According to the U.S. Census Bureau, Callao has a total area of 0.52 sqmi, all land. The city drains east to the Middle Fork of the Little Chariton River and to the west to Stinking Creek, a tributary of the Middle Fork. Via the Little Chariton River, Callao is within the watershed of the Missouri River.

==Demographics==

Historical population
| Census | Pop. | Note | %± |
| 1870 | 310 |  | — |
| 1880 | 330 |  | 6.5% |
| 1890 | 371 |  | 12.4% |
| 1900 | 498 |  | 34.2% |
| 1910 | 526 |  | 5.6% |
| 1920 | 542 |  | 3.0% |
| 1930 | 468 |  | −13.7% |
| 1940 | 398 |  | −15.0% |
| 1950 | 370 |  | −7.0% |
| 1960 | 329 |  | −11.1% |
| 1970 | 373 |  | 13.4% |
| 1980 | 326 |  | −12.6% |
| 1990 | 332 |  | 1.8% |
| 2000 | 291 |  | −12.3% |
| 2010 | 292 |  | 0.3% |
| 2020 | 251 |  | −14.0% |
U.S. Decennial Census

===2010 census===
As of the census of 2010, there were 292 people, 112 households, and 81 families living in the city. The population density was 572.5 PD/sqmi. There were 144 housing units at an average density of 282.4 /sqmi. The racial makeup of the city was 96.2% White, 1.0% African American, 0.3% Native American, and 2.4% from two or more races. Hispanic or Latino of any race were 1.4% of the population.

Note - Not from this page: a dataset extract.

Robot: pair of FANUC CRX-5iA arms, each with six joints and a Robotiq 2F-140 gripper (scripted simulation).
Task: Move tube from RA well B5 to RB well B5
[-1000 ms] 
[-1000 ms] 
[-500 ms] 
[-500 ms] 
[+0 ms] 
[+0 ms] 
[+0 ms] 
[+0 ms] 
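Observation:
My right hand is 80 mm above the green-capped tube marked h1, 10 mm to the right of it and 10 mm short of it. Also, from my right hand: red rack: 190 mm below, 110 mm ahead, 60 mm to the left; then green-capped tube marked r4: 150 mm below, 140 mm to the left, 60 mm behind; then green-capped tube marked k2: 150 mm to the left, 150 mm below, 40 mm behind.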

There were 112 households, of which 32.1% had children under the age of 18 living with them, 46.4% were married couples living together, 11.6% had a female householder with no husband present, 14.3% had a male householder with no wife present, and 27.7% were non-families. 23.2% of all households were made up of individuals, and 5.4% had someone living alone who was 65 years of age or older. The average household size was 2.61 and the average family size was 2.96.

The median age in the city was 39.8 years. 26.7% of residents were under the age of 18; 7.5% were between the ages of 18 and 24; 20.9% were from 25 to 44; 33.2% were from 45 to 64; and 11.6% were 65 years of age or older. The gender makeup of the city was 50.3% male and 49.7% female.

===2000 census===
As of the census of 2000, there were 291 people, 117 households, and 78 families living in the city. The population density was 580.0 PD/sqmi. There were 152 housing units at an average density of 303.0 /sqmi. The racial makeup of the city was 99.31% White, 0.34% Native American, and 0.34% from two or more races.

There were 117 households, out of which 24.8% had children under the age of 18 living with them, 55.6% were married couples living together, 7.7% had a female householder with no husband present, and 32.5% were non-families. 24.8% of all households were made up of individuals, and 12.8% had someone living alone who was 65 years of age or older. The average household size was 2.49 and the average family size was 2.95.

In the city the population was spread out, with 23.7% under the age of 18, 8.9% from 18 to 24, 24.7% from 25 to 44, 23.4% from 45 to 64, and 19.2% who were 65 years of age or older. The median age was 40 years. For every 100 females there were 99.3 males. For every 100 females age 18 and over, there were 88.1 males.

The median income for a household in the city was $24,659, and the median income for a family was $32,813. Males had a median income of $22,500 versus $15,125 for females. The per capita income for the city was $12,573. About 18.7% of families and 26.1% of the population were below the poverty line, including 65.3% of those under the age of eighteen and 9.6% of those 65 or over.